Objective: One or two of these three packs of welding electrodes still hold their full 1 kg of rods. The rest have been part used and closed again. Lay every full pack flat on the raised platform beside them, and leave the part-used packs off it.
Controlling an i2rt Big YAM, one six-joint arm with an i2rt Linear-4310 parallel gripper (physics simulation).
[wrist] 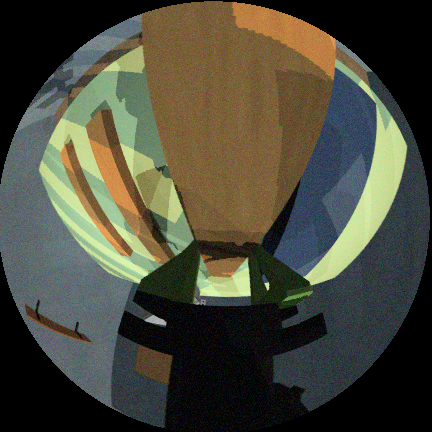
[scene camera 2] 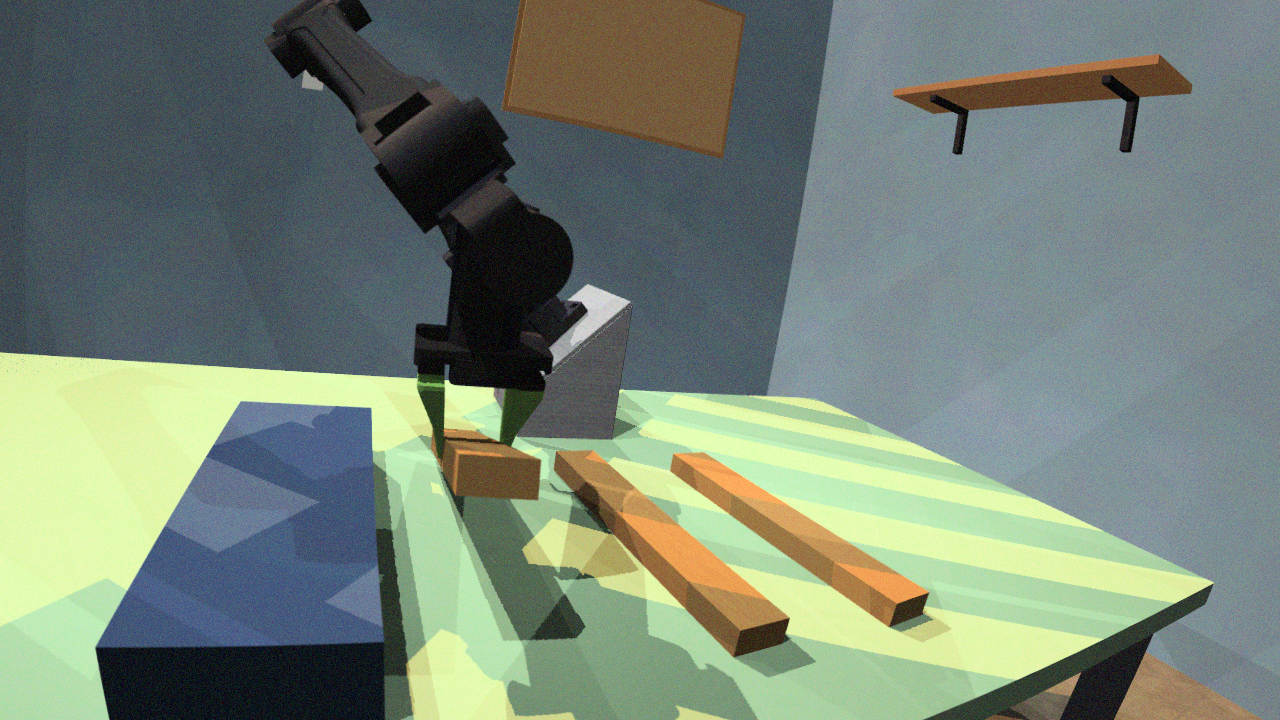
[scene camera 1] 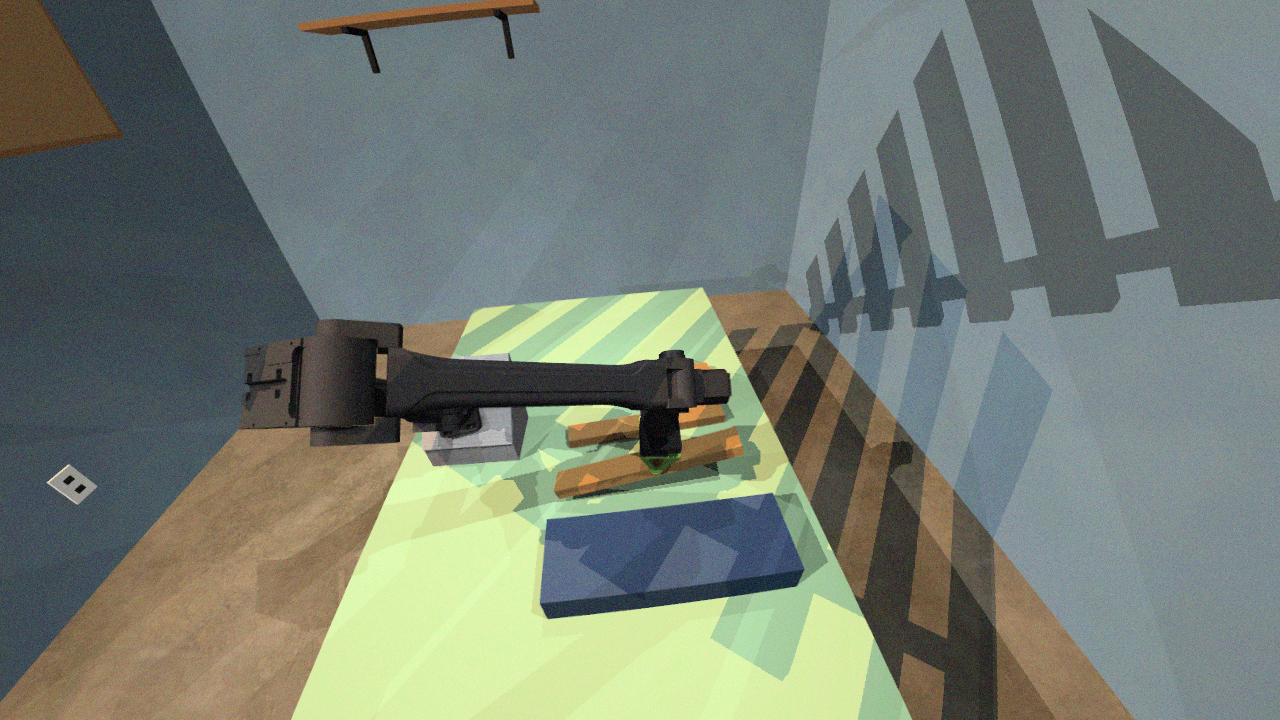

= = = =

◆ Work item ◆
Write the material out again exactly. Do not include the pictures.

◆ Answer section ◆
Objective: One or two of these three packs of welding electrodes still hold their full 1 kg of rods. The rest have been part used and closed again. Lay every full pack flat on the raised platform beside them, and leave the part-used packs off it.
Controlling an i2rt Big YAM, one six-joint arm with an i2rt Linear-4310 parallel gripper (physics simulation).
[wrist] 
[scene camera 2] 
[scene camera 1] 

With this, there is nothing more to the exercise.